In May 1887 Conrad wrote several articles about his activities as a spy for a Philadelphia newspaper. He later reworked these into the 1892 autobiography A Confederate Spy: A Story of the Civil War, which he later revised into the 1904 work The Rebel Scout: A Thrilling History of Scouting Life in the Southern Army.

==Post-War career==
In 1871, Conrad was appointed principal of the Preston and Olin Institute in Blacksburg, Virginia, until it reorganized the next year as Virginia Agricultural and Mechanical College (now Virginia Tech). He then purchased the Montgomery Messenger newspaper.

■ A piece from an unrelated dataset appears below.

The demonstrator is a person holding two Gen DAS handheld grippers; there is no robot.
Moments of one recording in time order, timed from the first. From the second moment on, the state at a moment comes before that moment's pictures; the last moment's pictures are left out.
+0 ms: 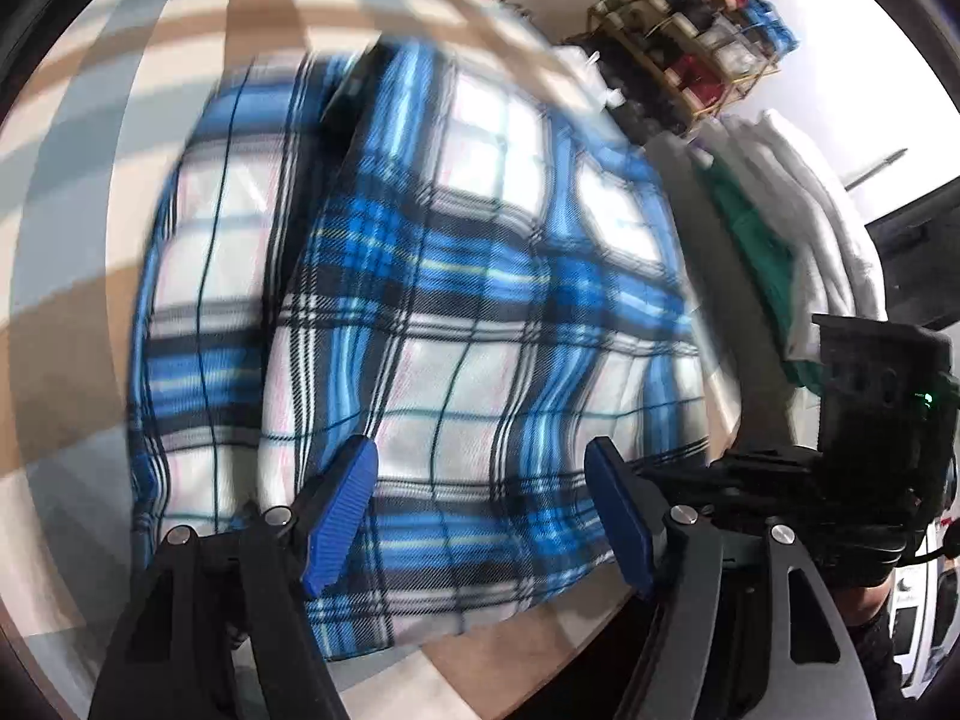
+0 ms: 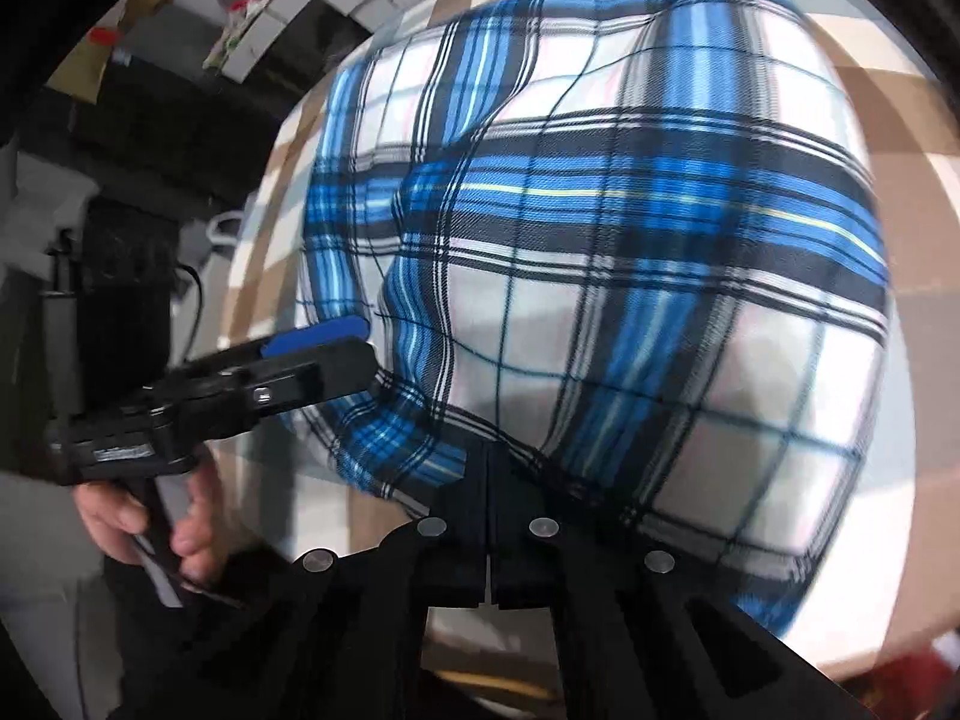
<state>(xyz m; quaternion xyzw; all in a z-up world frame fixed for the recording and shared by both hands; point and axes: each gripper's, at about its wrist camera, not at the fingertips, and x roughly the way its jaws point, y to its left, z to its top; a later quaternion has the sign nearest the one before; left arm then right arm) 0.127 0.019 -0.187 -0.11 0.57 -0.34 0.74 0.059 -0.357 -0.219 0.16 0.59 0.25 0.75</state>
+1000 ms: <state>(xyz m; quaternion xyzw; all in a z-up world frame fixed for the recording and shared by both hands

Conrad served as the mayor of Blacksburg for three months in 1882 and was appointed president of Virginia Agricultural and Mechanical College the same year. During his tenure, the college switched from semesters to the quarter system, which remained in place until the late 1980s. The college spent $2,229.96 on books of fiction and poetry, and a museum was opened. For the first time, the school’s farm became financially successful. In 1886, the Board of Visitors removed all officers and faculty of the college, including Conrad.

Conrad once again became mayor of Blacksburg, this time for one month in 1887. He then joined the faculty of the Maryland Agricultural College, resigning in 1890 to accept a position with the U.S. Census Office in Washington D.C.
 He later retired to a farm in Prince William County.

== Personal life ==
Conrad married Emma “Minnie” Ball on October 4, 1866, and the couple had seven children.

==Death==
Conrad died in Washington, D.C., on January 5, 1905, at age 67, and was buried in Montgomery County, Virginia.

==Legacy and honors==
The Conrad Cavalry, the equestrian unit of the Virginia Tech Corps of Cadets, is named for Conrad who was an expert horseman.